▶ REQUIRED ACTION
Give the count of lines in the records below that contain "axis", and say nothing more.

[Stored records]

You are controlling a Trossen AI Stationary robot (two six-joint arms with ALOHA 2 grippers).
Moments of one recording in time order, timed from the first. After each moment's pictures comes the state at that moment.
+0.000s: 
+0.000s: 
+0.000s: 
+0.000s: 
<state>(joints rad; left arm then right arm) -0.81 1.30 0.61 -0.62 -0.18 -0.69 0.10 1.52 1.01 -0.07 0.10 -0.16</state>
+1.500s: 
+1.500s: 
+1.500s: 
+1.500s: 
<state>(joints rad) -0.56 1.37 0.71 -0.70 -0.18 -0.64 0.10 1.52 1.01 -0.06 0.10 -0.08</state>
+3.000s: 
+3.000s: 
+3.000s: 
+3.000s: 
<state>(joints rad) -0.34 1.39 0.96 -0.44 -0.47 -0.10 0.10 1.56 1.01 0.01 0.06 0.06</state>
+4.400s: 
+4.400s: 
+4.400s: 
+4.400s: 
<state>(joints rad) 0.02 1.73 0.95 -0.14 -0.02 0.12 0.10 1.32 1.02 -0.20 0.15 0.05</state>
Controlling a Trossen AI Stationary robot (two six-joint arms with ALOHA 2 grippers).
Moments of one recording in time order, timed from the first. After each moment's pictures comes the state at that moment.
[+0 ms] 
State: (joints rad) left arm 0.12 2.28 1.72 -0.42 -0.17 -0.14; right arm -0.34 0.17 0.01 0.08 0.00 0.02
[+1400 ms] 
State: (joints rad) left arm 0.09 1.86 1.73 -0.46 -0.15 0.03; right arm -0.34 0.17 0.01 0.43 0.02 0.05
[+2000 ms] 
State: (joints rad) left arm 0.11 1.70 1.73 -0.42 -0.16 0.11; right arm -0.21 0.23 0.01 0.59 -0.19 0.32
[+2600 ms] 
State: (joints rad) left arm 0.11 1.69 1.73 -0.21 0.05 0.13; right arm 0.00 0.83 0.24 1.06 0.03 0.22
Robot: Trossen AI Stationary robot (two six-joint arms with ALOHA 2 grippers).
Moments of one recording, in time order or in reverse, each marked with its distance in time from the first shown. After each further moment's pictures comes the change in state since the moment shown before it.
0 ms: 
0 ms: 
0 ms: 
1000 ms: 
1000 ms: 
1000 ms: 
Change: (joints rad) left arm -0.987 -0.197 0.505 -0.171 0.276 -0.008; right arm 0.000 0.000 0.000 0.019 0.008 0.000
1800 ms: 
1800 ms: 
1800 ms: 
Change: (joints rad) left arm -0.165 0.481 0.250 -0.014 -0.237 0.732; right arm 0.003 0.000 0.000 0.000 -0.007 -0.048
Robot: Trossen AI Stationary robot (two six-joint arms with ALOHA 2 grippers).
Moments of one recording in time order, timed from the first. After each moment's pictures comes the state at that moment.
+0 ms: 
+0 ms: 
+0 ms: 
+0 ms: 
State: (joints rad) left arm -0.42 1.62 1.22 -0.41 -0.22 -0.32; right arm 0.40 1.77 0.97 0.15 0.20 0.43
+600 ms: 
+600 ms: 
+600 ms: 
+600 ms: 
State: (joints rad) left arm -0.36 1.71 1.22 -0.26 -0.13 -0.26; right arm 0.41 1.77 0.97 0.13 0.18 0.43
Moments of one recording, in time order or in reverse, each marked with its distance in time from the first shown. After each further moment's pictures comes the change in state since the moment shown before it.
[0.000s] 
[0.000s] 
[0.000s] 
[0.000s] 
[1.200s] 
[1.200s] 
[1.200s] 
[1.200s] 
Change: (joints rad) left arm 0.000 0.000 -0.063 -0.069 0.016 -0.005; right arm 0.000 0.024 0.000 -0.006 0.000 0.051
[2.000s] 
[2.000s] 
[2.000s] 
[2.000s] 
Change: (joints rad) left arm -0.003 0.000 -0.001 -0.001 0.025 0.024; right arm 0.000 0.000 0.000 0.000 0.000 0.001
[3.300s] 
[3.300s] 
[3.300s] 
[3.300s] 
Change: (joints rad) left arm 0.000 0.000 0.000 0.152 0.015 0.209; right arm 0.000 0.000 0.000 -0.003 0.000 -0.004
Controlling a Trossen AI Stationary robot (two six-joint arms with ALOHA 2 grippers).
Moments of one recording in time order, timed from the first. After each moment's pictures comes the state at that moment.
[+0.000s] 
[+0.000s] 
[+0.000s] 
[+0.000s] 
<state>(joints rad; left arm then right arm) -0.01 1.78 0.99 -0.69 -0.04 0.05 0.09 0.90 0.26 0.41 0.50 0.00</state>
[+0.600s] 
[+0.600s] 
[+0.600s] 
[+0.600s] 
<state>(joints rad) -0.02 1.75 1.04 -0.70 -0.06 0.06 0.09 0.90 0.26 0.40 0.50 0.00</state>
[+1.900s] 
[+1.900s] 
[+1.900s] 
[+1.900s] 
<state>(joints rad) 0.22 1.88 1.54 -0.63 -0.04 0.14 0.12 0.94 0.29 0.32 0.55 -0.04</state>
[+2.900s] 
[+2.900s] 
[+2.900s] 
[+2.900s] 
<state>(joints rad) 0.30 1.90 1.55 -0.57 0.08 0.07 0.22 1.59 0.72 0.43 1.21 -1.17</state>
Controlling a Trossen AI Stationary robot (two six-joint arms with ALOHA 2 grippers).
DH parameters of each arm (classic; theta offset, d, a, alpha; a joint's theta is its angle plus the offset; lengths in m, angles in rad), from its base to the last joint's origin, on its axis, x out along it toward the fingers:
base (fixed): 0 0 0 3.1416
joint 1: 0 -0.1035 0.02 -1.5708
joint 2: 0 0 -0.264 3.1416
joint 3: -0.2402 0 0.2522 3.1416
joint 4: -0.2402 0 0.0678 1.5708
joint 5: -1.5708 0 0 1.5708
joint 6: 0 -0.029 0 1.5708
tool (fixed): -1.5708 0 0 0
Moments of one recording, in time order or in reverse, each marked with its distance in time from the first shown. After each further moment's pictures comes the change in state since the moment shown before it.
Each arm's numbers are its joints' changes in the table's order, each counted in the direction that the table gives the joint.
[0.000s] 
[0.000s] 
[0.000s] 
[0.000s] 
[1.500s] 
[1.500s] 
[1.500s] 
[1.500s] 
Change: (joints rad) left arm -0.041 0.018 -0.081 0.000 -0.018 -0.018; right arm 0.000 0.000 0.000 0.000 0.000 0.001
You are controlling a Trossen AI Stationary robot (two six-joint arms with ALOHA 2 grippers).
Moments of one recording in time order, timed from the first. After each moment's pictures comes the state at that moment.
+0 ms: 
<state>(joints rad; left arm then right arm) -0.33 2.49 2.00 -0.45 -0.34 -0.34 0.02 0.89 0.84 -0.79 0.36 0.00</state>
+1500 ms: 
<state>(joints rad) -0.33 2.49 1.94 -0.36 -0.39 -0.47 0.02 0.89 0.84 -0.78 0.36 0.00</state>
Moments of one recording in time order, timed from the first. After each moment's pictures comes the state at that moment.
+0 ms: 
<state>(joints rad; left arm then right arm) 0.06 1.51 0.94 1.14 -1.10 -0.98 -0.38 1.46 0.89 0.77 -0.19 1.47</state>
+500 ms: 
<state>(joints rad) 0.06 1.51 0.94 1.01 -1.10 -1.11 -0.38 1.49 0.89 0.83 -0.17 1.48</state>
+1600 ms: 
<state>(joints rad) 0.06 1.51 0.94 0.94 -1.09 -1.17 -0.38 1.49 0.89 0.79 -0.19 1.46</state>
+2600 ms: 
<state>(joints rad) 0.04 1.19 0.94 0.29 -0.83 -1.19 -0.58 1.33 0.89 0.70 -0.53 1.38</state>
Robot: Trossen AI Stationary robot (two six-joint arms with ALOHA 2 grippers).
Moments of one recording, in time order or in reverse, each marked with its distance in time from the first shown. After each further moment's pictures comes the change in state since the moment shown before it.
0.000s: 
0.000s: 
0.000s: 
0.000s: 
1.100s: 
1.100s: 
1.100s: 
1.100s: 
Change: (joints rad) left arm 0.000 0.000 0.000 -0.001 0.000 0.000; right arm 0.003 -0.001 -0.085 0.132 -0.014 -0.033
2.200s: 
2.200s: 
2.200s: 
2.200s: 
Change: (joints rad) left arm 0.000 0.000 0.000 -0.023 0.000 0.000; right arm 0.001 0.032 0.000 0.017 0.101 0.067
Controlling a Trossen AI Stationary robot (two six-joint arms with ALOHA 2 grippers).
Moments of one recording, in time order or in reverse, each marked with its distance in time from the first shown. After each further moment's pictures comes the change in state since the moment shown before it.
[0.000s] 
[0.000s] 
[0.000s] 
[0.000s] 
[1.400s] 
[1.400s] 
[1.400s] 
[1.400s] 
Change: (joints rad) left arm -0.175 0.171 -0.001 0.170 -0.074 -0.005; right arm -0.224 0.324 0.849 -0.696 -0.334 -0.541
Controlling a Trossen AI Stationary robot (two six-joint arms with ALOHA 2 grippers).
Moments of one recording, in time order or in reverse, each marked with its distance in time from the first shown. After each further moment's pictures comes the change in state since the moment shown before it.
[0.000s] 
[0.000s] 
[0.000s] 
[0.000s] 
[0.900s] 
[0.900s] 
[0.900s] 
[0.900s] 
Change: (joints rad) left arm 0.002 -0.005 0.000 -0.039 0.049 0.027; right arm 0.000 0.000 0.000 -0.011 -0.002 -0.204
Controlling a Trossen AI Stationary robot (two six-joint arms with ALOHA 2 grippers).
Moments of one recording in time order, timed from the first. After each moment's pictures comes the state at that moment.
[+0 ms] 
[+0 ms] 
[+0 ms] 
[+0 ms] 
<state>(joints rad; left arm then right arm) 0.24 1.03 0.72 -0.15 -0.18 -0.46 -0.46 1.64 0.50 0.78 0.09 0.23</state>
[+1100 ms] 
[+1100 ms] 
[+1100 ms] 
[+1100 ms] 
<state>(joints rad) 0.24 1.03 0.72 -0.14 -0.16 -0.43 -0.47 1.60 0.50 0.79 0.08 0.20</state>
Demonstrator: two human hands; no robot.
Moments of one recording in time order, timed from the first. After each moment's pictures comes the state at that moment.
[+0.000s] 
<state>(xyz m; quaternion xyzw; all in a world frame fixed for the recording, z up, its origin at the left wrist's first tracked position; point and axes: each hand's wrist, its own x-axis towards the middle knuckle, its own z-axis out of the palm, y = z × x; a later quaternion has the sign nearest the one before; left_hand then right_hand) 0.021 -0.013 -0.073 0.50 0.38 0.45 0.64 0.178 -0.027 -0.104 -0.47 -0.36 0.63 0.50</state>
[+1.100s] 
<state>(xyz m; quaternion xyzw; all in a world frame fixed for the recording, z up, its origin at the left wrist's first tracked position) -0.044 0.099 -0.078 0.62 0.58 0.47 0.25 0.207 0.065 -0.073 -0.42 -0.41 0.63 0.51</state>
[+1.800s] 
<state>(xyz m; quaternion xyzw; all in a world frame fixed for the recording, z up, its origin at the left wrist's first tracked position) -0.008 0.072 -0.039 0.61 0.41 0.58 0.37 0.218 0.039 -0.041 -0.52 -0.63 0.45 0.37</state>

▶ WRITTEN ANSWER
2